PROBLEM TO WORK ON: The pictures stay out; all of the data is to be printed exactly.

DATA BELOW:
____
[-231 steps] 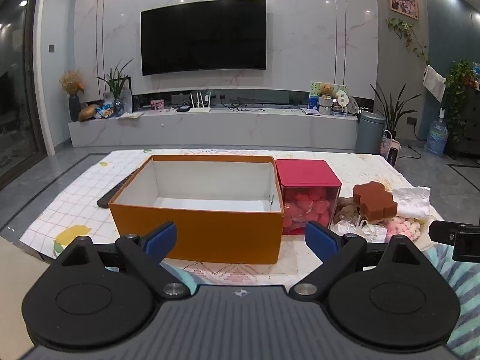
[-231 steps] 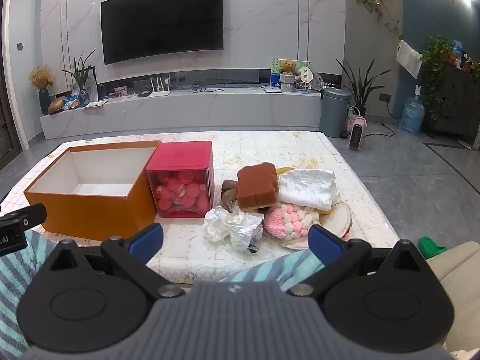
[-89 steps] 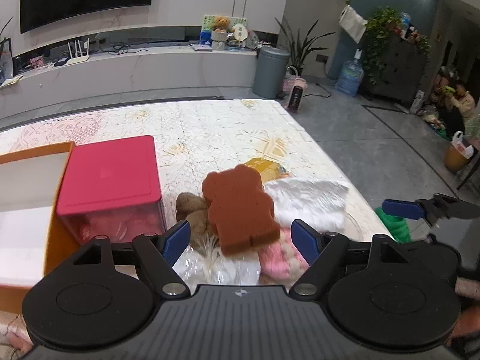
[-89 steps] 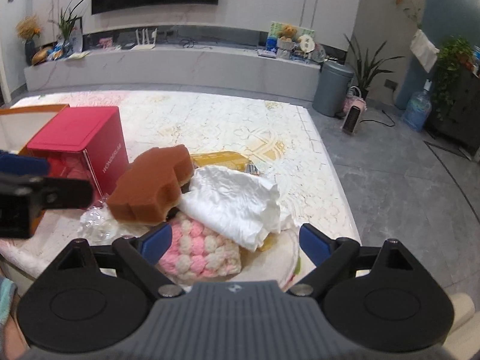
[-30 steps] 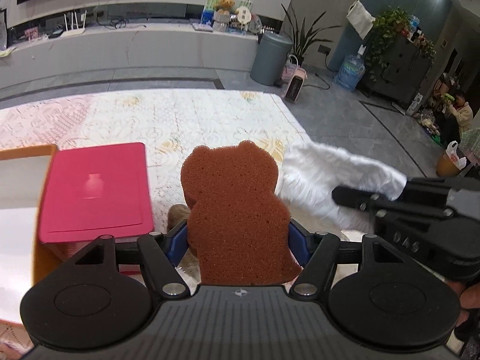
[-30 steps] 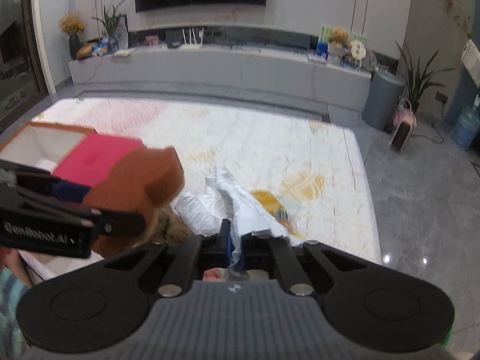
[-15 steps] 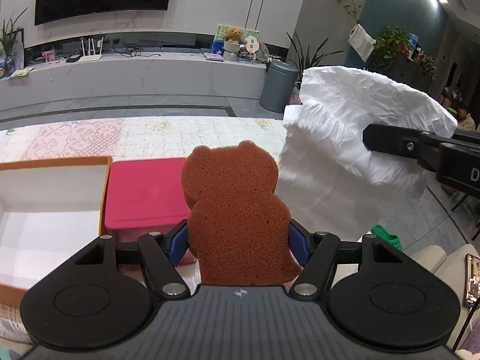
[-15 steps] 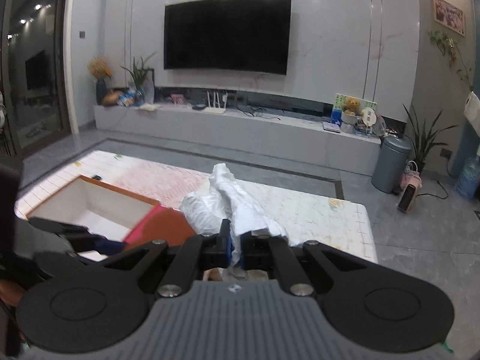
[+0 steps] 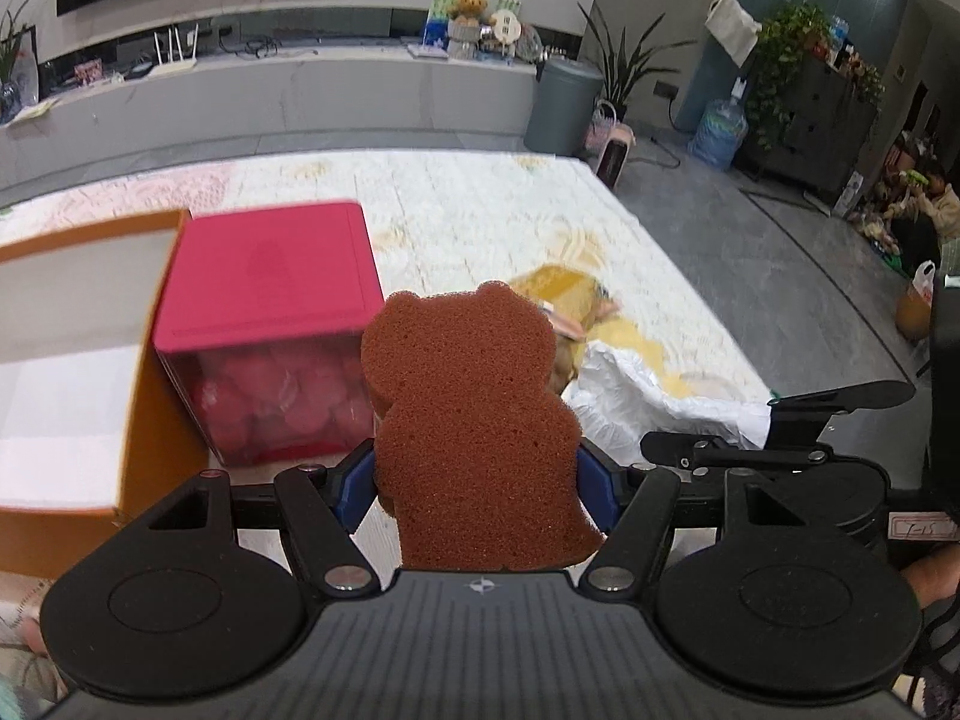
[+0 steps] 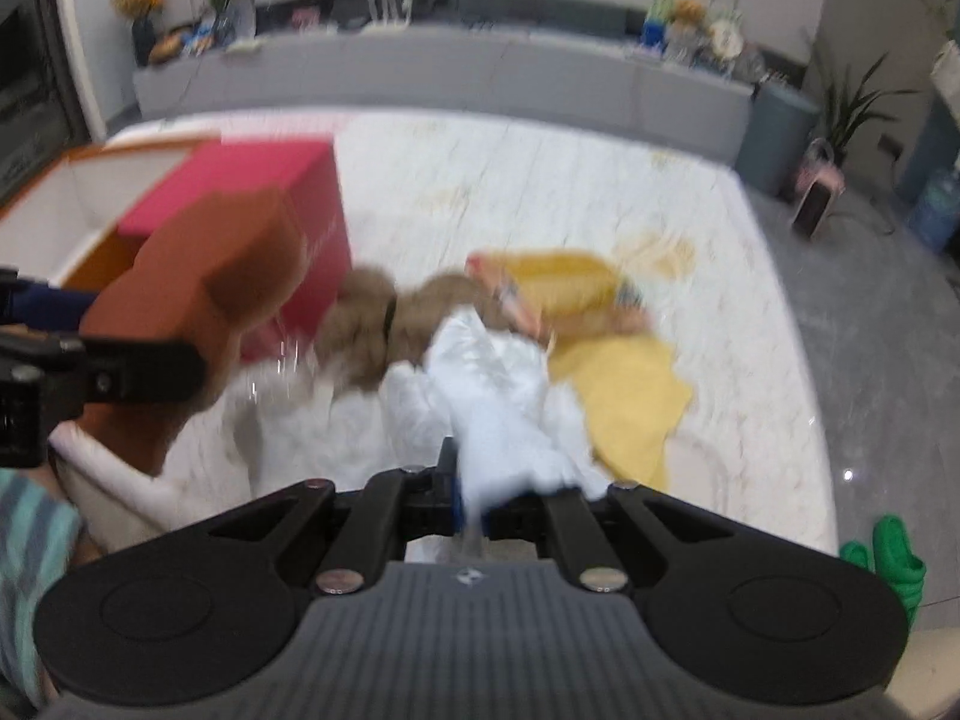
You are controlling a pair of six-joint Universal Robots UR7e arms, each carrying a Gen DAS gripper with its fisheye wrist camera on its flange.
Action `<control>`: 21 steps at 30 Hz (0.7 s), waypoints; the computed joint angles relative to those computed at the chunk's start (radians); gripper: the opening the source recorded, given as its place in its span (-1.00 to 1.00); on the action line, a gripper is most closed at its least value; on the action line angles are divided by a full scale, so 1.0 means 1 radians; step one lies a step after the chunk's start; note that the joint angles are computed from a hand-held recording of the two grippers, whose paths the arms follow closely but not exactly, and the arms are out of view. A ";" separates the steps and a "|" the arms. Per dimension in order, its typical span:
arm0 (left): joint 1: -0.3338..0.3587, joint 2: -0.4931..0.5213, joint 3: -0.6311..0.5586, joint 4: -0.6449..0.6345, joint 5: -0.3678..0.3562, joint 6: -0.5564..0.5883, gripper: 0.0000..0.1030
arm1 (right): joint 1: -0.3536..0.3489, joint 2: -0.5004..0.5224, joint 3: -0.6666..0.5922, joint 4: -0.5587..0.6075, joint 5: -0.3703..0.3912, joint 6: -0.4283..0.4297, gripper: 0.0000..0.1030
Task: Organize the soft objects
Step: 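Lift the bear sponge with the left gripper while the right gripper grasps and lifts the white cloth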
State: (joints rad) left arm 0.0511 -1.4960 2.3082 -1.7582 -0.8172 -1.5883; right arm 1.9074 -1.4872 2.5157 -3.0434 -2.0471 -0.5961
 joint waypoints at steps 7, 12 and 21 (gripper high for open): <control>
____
RESPONSE:
[-231 steps] 
[-231 steps] 
[-89 steps] 
[-89 steps] 
[-30 steps] 
[-30 steps] 
[-15 steps] 
[-15 steps] 
[+0 steps] 
[+0 steps] 
You are controlling a pair of six-joint Universal Robots UR7e arms, each carrying a Gen DAS gripper with its fisheye wrist camera on its flange.
Action `<control>`: 21 steps at 30 Hz (0.7 s), waypoints; the computed joint angles relative to those computed at the chunk's start (radians); gripper: the opening the source recorded, given as its place in its span (-1.00 to 1.00); on the action line, a gripper is most closed at its least value; on the action line angles are divided by a full scale, so 1.0 means 1 radians; step one lies a step after the chunk's start; note that the joint angles are computed from a hand-held recording of the two grippers, whose paths the arms follow closely but not exactly, and the arms are out of view. A ";" separates the steps and a "|" the arms. Per dimension in order, its typical span:
arm0 (left): joint 1: -0.3338..0.3587, joint 2: -0.4931..0.5213, joint 3: -0.6311..0.5586, joint 4: -0.6449..0.6345, joint 5: -0.3678..0.3562, joint 6: -0.5564..0.5883, gripper: 0.0000..0.1030
arm1 (right): joint 1: -0.3536..0.3489, joint 2: -0.5004..0.5224, joint 3: -0.6666..0.5922, joint 4: -0.5587..0.6075, joint 5: -0.3703..0.3912, joint 6: -0.4283..0.4297, gripper: 0.0000..0.1030
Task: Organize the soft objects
Step: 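Lift the bear sponge with the left gripper while the right gripper grasps and lifts the white cloth
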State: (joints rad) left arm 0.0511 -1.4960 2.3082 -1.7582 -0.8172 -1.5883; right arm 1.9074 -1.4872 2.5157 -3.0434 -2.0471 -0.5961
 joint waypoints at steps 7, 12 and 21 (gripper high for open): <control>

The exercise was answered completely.